The MPI makes a basic assumption that I do not think is correct. It assumes that we have space that is not utilised; that we are carrying - that was the word Mr Cornwell used - this enormous load. The fact is that space is well used in schools. Go to the schools and have a look around. I believe that all schools fully utilise their space. The ACT school system, going back many years, given our urban design in Canberra, has planned a school to be a building that is used. Ms Ellis will say something about that because it is very relevant to some of the work that she is doing. Our schools are planned to be useful, and indeed, they are. They become part of the suburb. There was a time in earlier days when we had very large schools in relatively small suburbs, small in geographic size. Given the population trends of 20 and 30 years ago, there were certainly large numbers of children in those suburbs. But we had large schools.

Go to Turner, for example, and look at that very large school. The suburb itself is rather small. The school was built grandly, as everything in the Federal capital was at that time. It is a wonderful building. It had everything you would need - halls and so on.

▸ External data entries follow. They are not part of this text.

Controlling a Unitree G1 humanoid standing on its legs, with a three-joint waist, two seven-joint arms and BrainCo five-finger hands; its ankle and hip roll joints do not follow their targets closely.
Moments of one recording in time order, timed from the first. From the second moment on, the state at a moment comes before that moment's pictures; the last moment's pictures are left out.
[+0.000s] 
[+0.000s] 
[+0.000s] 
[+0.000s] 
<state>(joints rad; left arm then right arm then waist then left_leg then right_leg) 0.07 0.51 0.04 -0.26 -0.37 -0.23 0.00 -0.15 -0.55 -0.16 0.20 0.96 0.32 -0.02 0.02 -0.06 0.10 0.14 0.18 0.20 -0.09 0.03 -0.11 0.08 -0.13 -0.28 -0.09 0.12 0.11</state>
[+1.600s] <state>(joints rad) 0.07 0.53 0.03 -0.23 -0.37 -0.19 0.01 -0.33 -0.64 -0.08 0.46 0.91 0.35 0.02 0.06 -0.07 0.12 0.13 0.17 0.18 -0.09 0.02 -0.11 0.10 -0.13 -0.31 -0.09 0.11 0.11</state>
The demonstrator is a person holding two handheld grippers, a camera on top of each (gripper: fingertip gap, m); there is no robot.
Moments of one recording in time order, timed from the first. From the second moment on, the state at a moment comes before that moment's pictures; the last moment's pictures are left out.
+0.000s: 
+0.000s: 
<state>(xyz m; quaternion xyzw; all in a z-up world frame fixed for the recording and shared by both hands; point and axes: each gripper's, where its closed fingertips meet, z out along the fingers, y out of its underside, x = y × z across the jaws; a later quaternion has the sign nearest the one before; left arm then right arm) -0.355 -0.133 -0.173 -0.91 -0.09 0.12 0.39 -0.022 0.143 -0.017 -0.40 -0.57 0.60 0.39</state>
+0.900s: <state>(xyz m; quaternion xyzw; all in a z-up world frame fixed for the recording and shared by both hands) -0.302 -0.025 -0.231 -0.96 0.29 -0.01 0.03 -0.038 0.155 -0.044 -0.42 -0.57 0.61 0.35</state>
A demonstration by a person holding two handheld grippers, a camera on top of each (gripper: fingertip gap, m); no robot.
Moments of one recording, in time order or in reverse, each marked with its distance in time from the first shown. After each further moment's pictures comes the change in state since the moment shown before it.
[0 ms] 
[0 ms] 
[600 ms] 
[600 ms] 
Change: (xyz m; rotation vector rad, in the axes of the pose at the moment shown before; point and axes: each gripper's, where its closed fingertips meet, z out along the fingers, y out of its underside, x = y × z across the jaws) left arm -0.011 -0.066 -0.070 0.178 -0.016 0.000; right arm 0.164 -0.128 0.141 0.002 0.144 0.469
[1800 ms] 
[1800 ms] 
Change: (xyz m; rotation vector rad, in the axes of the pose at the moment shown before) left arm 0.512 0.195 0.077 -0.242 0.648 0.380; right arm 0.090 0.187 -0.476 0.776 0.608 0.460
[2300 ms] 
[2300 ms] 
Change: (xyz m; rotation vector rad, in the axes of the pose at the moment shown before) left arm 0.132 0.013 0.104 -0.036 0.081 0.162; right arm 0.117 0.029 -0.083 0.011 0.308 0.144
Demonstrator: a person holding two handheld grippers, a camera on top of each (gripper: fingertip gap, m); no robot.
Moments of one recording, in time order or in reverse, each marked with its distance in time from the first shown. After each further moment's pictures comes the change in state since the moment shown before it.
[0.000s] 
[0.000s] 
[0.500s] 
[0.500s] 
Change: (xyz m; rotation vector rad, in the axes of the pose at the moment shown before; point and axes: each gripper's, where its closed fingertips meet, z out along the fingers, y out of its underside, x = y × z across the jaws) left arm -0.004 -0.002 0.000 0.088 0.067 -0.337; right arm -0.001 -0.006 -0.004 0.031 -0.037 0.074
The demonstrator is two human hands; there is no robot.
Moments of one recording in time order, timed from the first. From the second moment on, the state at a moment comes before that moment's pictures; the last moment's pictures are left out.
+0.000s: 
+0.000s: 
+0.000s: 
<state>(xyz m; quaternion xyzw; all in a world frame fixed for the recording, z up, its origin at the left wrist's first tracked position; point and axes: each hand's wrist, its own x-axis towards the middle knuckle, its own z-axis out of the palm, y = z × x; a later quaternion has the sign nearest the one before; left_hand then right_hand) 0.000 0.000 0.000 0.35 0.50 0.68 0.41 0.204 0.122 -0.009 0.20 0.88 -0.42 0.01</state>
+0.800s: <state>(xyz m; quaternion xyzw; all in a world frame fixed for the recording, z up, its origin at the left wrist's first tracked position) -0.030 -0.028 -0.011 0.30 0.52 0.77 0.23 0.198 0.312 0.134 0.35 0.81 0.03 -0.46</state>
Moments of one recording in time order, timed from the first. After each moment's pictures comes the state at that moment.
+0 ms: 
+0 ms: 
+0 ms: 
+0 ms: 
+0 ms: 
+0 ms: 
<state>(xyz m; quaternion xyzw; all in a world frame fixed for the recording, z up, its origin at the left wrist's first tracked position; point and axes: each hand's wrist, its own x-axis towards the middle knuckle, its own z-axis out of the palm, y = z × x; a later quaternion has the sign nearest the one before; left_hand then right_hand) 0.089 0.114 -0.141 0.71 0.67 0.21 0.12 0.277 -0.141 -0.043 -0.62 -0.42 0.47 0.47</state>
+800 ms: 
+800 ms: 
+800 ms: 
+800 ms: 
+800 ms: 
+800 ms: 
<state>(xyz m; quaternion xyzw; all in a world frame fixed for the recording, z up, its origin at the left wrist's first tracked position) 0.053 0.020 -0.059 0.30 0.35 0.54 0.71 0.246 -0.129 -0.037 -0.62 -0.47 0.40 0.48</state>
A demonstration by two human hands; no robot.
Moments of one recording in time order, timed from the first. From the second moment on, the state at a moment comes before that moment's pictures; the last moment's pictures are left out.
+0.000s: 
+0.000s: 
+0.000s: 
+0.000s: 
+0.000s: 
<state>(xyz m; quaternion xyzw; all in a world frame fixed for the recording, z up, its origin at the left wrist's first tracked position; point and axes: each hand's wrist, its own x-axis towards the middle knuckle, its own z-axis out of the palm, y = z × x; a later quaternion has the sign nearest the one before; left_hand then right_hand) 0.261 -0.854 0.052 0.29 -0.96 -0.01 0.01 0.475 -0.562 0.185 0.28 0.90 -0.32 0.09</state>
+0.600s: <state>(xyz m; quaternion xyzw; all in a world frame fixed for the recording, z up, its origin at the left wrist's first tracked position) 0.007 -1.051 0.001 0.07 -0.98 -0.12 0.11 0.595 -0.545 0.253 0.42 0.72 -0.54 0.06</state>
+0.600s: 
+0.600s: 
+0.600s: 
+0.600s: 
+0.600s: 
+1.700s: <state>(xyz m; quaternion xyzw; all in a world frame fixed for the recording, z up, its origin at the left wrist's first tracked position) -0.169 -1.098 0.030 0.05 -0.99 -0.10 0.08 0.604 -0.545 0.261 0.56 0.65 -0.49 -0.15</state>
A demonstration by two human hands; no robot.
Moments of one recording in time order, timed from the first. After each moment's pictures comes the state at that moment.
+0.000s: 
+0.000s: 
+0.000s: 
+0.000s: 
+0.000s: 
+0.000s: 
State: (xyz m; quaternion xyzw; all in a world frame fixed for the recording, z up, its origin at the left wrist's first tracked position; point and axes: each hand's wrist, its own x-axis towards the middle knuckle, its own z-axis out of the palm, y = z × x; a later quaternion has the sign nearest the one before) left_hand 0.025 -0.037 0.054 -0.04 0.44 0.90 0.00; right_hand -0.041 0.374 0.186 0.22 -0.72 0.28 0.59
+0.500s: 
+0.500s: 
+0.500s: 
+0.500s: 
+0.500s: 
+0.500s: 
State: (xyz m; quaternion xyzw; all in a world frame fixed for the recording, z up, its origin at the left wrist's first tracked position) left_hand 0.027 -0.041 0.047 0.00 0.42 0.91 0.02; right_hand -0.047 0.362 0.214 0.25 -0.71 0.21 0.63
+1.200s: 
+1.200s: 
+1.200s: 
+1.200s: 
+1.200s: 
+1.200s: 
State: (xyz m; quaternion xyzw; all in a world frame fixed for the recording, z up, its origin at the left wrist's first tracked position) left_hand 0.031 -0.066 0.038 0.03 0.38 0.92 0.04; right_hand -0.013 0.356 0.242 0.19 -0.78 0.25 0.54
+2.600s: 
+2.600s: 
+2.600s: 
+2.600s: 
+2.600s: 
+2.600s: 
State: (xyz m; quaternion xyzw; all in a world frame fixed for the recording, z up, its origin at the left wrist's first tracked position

It was built all in one go. There were demountables there at some stage to cater for an excess of students. North Ainslie, I would think, in years gone by, catered for well over 1,000 students. I would like to check my figures on that. Mr Kaine, I thought, made the - - -

Mr Cornwell: Its original built capacity was 730.

MR WOOD: Yes. Then it had demountables, but 730 was the built capacity. We do not build schools today with a built capacity that high. I think the record has shown that that has left us with rather large buildings. Today we are building for a smaller core, perhaps 400 or so, perhaps even less than that, and that will grow with demountables. They are planned to accommodate those demountables.

Mr Cornwell got onto the argument about the schools in the Tuggeranong Valley - shock, horror - having 750 students or something. Mr Cornwell has been around Canberra and in education for a long time. Most of the schools in Canberra, certainly those earlier schools that I mentioned, had students in excess of that number. There is absolutely nothing unusual about schools having that number of students. It is one of the problems imposed on us by the nature of planning and development in the ACT that suburbs develop rather rapidly. You get the nappy valley syndrome, if you like, where development all goes on in one place at one time. Most of our schools moved fairly rapidly to substantial numbers and then they reduced in numbers. In terms of what Mr Cornwell's MPI would suggest, our planning caters for that, because we build that basic core to accommodate a smaller number of students. Those schools will accommodate 750, and I have no difficulty with that. That is fine and sensible, and I do not think it is a large school. Perhaps I am prejudiced because I had a brilliant eduction at a school of over 1,000 students all the time I was there. I have said before in this Assembly - to divert for a minute - that the size of the school does not determine the quality. Quality is determined by those things I was talking about before, by what the students do in the school. That is what makes the quality of the school, not the size. You can have a very small school that is terrific and a very large school that is terrific.